Per favorire le adesioni, Siena punta anche sull’attrattiva finanziaria del piano: il dividendo straordinario da 4 miliardi sarebbe superiore di un miliardo alla componente cash prevista dall’offerta di Intesa Sanpaolo e verrebbe finanziato in parte attraverso azioni Generali.

Gli azionisti di Mps saranno chiamati a esprimersi sul pacchetto di misure il 29 ottobre, in una data che potrebbe precedere di poco l’avvio dell’offerta di Intesa Sanpaolo.

Resta poi il nodo Banco Bpm e, soprattutto, quello di Crédit Agricole, che detiene il 29,3% del capitale dell’istituto milanese. Per ottenere il via libera dei francesi, Mps dovrà mettere sul tavolo contropartite adeguate.

Crédit Agricole, che con la propria posizione ha avuto un ruolo importante nel fallimento del precedente progetto di fusione alla pari con Mps, per ora non commenta. Il gruppo francese attende di sedersi al tavolo con Siena e far valere il proprio peso nell’azionariato. Le alternative sul tavolo potrebbero essere una permanenza nel nuovo gruppo con una quota superiore al 10% oppure un’uscita attraverso la cessione di filiali e altri asset.

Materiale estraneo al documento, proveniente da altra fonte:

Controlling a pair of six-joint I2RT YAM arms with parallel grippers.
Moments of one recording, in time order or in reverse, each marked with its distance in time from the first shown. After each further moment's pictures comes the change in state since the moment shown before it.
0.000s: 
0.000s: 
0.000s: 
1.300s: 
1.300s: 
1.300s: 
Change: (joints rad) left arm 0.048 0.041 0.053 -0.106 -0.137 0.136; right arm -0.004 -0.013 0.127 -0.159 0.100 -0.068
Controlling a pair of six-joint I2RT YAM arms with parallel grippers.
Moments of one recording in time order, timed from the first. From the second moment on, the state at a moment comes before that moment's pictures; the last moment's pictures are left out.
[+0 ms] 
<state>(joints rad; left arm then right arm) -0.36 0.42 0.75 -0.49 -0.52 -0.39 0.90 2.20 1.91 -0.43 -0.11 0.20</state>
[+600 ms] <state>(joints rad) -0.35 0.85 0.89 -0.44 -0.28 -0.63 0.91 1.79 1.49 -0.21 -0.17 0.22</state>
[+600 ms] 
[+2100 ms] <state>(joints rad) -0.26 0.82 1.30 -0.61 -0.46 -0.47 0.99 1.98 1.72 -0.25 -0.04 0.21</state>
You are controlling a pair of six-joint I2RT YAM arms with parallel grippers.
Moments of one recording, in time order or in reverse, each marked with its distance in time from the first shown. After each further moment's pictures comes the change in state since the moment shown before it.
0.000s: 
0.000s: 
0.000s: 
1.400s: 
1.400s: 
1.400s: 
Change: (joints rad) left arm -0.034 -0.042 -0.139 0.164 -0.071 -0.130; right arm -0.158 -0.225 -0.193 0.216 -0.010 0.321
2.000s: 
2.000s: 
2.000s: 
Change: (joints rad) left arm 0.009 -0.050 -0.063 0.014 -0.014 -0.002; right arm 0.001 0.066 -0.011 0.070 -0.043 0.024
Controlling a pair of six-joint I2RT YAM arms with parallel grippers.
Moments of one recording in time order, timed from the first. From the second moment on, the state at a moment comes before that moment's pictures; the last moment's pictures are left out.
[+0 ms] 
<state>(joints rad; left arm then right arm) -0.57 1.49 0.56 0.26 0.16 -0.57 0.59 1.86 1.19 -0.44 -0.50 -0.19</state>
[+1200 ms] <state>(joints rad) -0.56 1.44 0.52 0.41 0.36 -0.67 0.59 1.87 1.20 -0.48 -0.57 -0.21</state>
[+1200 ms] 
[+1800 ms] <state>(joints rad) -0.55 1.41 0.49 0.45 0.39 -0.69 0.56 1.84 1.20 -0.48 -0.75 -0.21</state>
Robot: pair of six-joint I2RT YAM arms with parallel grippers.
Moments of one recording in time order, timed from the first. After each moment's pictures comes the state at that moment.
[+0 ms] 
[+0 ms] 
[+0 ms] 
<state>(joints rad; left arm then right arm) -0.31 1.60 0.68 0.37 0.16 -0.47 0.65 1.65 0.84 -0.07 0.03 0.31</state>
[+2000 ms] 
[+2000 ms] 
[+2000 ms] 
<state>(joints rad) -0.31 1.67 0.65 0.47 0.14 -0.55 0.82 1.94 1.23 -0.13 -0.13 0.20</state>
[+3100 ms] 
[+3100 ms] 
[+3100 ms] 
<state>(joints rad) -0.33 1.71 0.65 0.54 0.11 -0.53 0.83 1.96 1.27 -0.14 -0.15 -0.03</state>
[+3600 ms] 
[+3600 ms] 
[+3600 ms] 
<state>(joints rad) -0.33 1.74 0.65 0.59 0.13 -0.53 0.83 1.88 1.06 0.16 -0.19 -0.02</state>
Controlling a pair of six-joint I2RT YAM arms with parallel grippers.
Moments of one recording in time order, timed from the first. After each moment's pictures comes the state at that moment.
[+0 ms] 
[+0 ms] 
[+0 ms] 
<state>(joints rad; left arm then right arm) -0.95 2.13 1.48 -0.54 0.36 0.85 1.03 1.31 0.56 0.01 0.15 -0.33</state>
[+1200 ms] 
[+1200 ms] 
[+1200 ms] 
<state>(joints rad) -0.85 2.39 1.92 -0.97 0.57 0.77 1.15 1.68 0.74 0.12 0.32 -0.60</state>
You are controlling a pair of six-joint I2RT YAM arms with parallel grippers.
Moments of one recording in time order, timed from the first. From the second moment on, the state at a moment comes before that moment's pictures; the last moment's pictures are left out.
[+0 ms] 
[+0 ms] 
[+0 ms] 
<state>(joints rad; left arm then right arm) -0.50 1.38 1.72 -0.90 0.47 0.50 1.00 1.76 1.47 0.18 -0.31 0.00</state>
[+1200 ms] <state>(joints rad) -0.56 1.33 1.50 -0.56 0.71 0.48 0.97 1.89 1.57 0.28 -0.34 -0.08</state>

Attesa per le reazioni del mercato

Banco Bpm e Banca Generali mantengono per ora il silenzio. Quest’ultima riunirà tuttavia il consiglio di amministrazione domani. Resta da capire anche quale sarà la risposta di Intesa Sanpaolo, che continua a considerare solida e valida la propria offerta su Mediobanca.

La partita potrebbe quindi aprire la strada a un confronto serrato tra i due progetti, lasciando spazio a eventuali soluzioni di compromesso oppure a una vera e propria sfida sul mercato.

Sul fronte politico, intanto, la promessa è quella di rispettare le dinamiche di mercato. Negli ultimi giorni Lovaglio, che ha fatto della difesa dell’«integrità» di Mps uno dei punti centrali della propria strategia, ha però incassato il sostegno della premier Giorgia Meloni e del Partito democratico, in linea con la posizione favorevole espressa dagli enti senesi e toscani.

In Borsa la reazione è stata prudente, in attesa di conoscere nel dettaglio i corrispettivi e i target delle due operazioni. Mps ha chiuso in calo dello 0,3%, mentre Banco Bpm è salito dello 0,7% e Banca Generali dell’1,3%. Intesa Sanpaolo ha ceduto lo 0,4%. Più pesante la performance di Unipol, in ribasso del 3%.